Rewriting scripts and rolling them into a C daemon defeats the whole point of scripts in the first place - the administrator of the system can't make quick changes or easily troubleshoot things (or, optionally, selectively enable/disable small sections of initialization). It's also a large amount of new work for folks busy fixing actual broken or buggy parts of their software.

Lennart complains that the starting PID on his linux desktop is too high, because init scripts call 'grep', 'awk', etc. - and that developers should rewrite all of that into their own startup daemons. It seems like he's complaining about the 'UNIX way' of small, text-oriented tools each doing one job and piping the results between them for flexibility and power for the the system administrator. Moving all of that into a C-based daemon, hiding it entirely from the administrator (short of a unsupported-by-your-contract recompile and source mod) doesn't seem like a net win for me, especially for a few seconds saved two or three times a year.

Most scary is the way he wants to handle socket based services - it's already the source of one remote DOS against a machine running systemd: https://bugzilla.redhat.com/show_bug.cgi?id=739538


This isn't about boot time, that is just a nice side effect for desktop users.

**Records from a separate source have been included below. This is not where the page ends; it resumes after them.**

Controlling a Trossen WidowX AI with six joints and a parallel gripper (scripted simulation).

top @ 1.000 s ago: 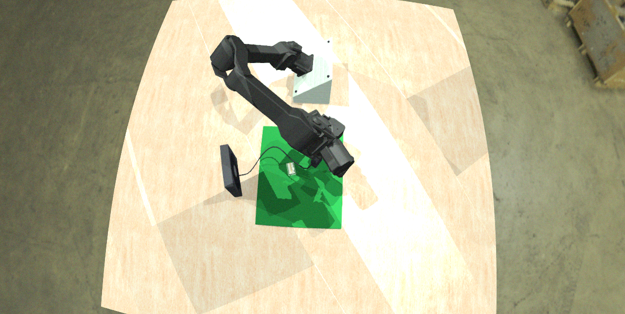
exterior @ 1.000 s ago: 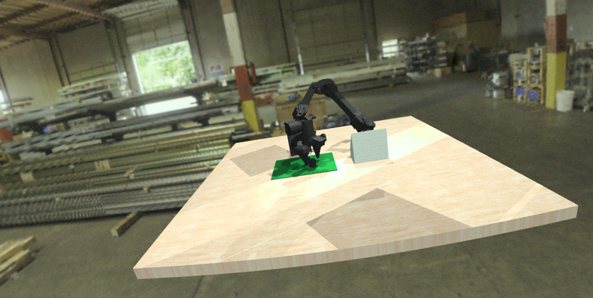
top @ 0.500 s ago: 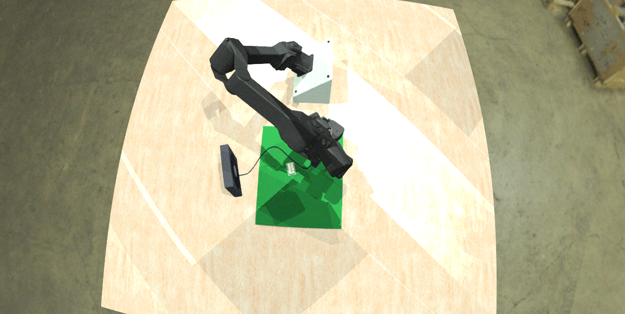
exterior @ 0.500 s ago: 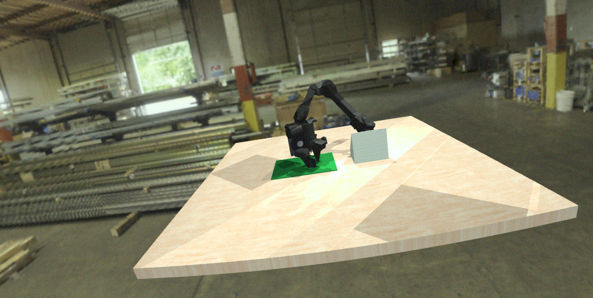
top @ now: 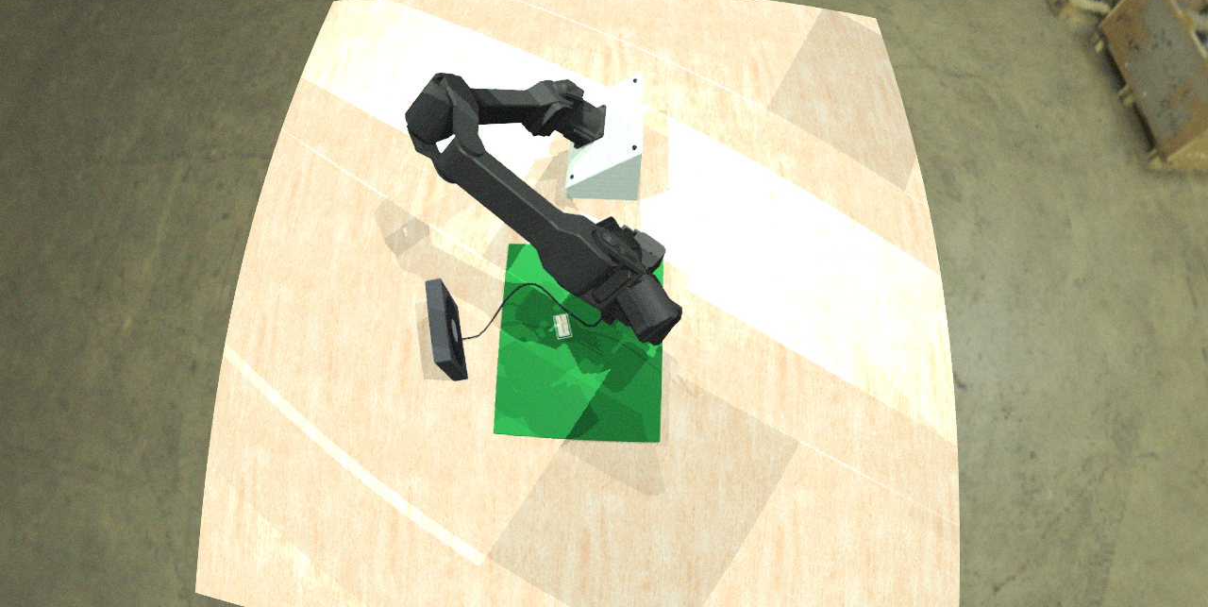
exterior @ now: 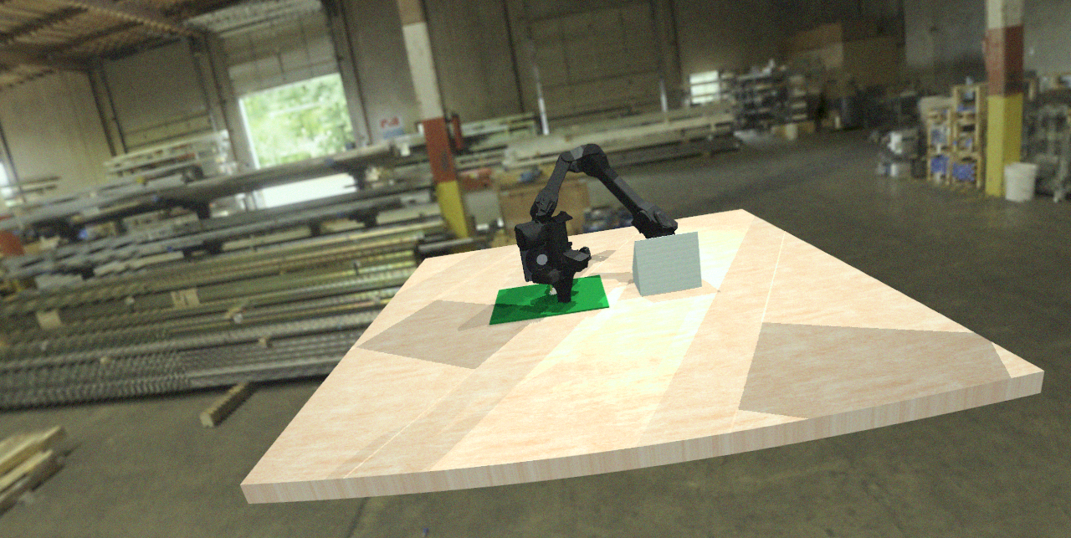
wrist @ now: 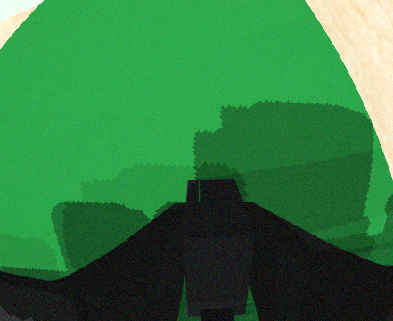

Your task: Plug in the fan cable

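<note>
The white four-pin fan header lies 80 mm to the right of my gripper tip, 30 mm ahead of it and 20 mm below it. Also, from my gripper tip: dark grey fan plug: 10 mm ahead, 10 mm above; then green board: 50 mm to the right, 50 mm ahead, 30 mm below; then black fan: 230 mm to the right, 70 mm ahead, 40 mm above.
</note>
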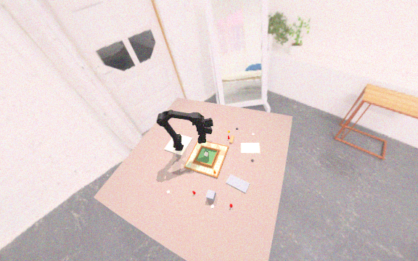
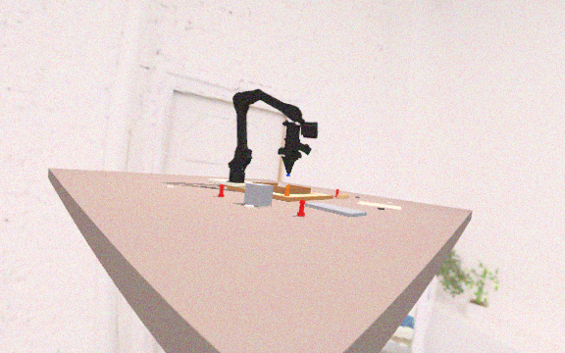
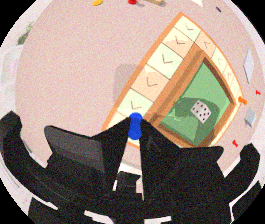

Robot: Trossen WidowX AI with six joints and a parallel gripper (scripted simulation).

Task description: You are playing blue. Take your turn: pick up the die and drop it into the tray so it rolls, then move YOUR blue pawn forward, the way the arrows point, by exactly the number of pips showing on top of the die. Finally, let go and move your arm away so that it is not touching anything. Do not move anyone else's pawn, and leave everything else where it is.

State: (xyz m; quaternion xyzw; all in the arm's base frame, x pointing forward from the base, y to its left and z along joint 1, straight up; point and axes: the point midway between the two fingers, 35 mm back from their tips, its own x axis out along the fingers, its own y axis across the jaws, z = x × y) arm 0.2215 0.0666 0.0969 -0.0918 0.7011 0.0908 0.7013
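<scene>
The white die is 11 cm to the right of my gripper tip, 5 cm below it and 4 cm ahead of it. From my gripper tip the other things lie so: blue pawn 1 cm above; then green tray 12 cm to the right, 7 cm below, 4 cm ahead; then orange pawn 25 cm to the right, 14 cm ahead, 5 cm below.
</scene>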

This is about servers, and better ways to manage the services on them. A service shouldn't need to daemonize itself, and monitor it's own process via shell scripts and PID files. Having infrastructure to run services (as apposed to just starting them), monitor them, and resolve dependencies between them is a huge step forward.

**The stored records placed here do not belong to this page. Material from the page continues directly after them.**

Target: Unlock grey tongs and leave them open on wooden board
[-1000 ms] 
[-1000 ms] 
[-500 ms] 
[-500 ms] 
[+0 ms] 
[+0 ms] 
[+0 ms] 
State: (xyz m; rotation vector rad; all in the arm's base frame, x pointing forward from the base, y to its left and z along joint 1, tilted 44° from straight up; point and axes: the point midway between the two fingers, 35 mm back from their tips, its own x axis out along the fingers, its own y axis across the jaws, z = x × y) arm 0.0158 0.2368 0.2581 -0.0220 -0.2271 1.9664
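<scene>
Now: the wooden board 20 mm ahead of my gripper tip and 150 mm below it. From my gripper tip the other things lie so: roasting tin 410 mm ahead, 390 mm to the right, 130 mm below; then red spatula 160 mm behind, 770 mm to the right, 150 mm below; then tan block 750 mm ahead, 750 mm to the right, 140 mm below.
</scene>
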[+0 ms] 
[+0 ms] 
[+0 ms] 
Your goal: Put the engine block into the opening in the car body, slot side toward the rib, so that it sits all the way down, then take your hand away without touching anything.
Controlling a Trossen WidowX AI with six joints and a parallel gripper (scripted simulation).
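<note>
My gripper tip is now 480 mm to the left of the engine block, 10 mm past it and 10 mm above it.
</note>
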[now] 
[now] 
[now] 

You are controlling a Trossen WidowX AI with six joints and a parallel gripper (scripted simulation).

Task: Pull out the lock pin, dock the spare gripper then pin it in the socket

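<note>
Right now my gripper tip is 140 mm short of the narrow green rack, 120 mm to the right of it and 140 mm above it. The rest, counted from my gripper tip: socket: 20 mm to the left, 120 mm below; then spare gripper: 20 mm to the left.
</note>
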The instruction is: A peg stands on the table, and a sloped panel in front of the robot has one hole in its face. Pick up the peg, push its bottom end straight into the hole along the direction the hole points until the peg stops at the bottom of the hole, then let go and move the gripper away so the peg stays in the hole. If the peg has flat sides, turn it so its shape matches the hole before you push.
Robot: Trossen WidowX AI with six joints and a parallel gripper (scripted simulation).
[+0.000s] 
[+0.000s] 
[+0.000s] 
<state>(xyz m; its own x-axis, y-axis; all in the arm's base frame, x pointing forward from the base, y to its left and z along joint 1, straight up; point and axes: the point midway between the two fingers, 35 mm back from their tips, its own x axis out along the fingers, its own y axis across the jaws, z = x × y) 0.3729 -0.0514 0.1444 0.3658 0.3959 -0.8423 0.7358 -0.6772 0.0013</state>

(I also don't agree with the handling of socket-based service in systemd, but it's an experiment, and maybe I'm wrong, so its worth a try).


> Rewriting scripts and rolling them into a C daemon defeats the whole point of scripts in the first place - the administrator of the system can't make quick changes or easily troubleshoot things (or, optionally, selectively enable/disable small sections of initialization). It's also a large amount of new work for folks busy fixing actual broken or buggy parts of their software.

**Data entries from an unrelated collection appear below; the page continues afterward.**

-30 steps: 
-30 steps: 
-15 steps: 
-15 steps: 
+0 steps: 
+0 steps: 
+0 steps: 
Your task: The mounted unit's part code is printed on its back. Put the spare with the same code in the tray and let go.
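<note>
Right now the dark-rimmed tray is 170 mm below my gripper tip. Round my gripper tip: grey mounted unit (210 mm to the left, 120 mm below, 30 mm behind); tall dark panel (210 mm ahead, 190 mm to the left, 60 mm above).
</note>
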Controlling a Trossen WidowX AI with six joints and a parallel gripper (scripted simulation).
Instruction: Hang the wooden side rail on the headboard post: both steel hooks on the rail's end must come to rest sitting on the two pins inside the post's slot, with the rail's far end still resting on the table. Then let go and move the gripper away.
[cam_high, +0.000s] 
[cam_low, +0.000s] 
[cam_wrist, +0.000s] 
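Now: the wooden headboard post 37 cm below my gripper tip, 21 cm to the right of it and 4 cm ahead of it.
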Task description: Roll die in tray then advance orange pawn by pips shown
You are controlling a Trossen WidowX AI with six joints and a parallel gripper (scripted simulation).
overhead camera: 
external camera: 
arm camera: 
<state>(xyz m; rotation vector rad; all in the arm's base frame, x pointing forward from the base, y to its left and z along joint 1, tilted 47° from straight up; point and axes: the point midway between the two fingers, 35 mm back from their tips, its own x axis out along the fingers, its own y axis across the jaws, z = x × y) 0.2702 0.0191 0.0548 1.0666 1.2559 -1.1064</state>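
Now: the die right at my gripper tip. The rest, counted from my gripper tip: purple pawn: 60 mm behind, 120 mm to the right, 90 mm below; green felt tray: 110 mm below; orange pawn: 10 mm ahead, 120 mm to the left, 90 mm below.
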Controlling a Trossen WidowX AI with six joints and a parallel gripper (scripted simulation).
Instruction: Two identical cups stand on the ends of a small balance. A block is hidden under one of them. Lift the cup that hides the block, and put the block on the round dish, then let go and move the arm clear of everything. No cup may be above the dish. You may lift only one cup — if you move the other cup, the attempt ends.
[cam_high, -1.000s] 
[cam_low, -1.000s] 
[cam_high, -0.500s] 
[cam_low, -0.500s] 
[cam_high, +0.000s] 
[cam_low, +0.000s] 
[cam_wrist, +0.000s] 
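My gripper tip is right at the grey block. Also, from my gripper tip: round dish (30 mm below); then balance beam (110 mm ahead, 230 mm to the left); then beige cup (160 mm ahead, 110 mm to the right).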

Well, kinda. But I think this is somehow a weird point to take, considering that much other software is indeed written in C and noone complains about that (grep, awk). It is just that the bootscripts were scripts for a long time, but I think this does not mean that that it is an undefiable law. Plus, it is still open source, so if you want to change samething, just remcompile. As you would do with any other software.

And indeed, the "lower" level it gets, the lower level languages I'd accept there. Kernel in C, Bootscripts in Vala, and the desktop in JavaScript or Python, sounds quite reasonable to me.

And the socket based services are one interesting element. Whether it is a good solution time will tell, but I can't remember anyone trying this before and I applaud people to think in new ways. Yes, a DOS is not nice, I admit, but maybe we should give it a chance? Consider that systemd is still pretty new.

It saddens me sometimes that people dismiss ideas, just because they are different to what is now. One consideeable advantage that I see in systemd that it tries to be a solution for the majority of Linux distributions. I hate all the custom rolled init systems, I hate all that custom rolled network interface configuration, I will it all went away.

One single init adopted init system also means potentially more people fixing one single service file, so you don't have to. Instead of someone fixing just the Debian one, he also fixes it upstream so it can migrate to other systems.


> `init` already exists to kick things off properly - now init just runs systemd which then kicks things off, for no appreciable gain.

NO, systemd in an init replacement. Yes, init may get the job done, but it can be done so much better. Solaris dropped init years ago, but unfortunately licencing prevented their implementation from being ported to Linux distributions.

Upstart (by Canonical/Ubuntu) was the first major attempt in Linux, and has been running services in Ubuntu and Fedora for a few releases now. Lennart saw that upstart may not have gone far enough, and started his own implementation. Systemd may not be the panacea we want, but the it is on the right track for innovation, which we need.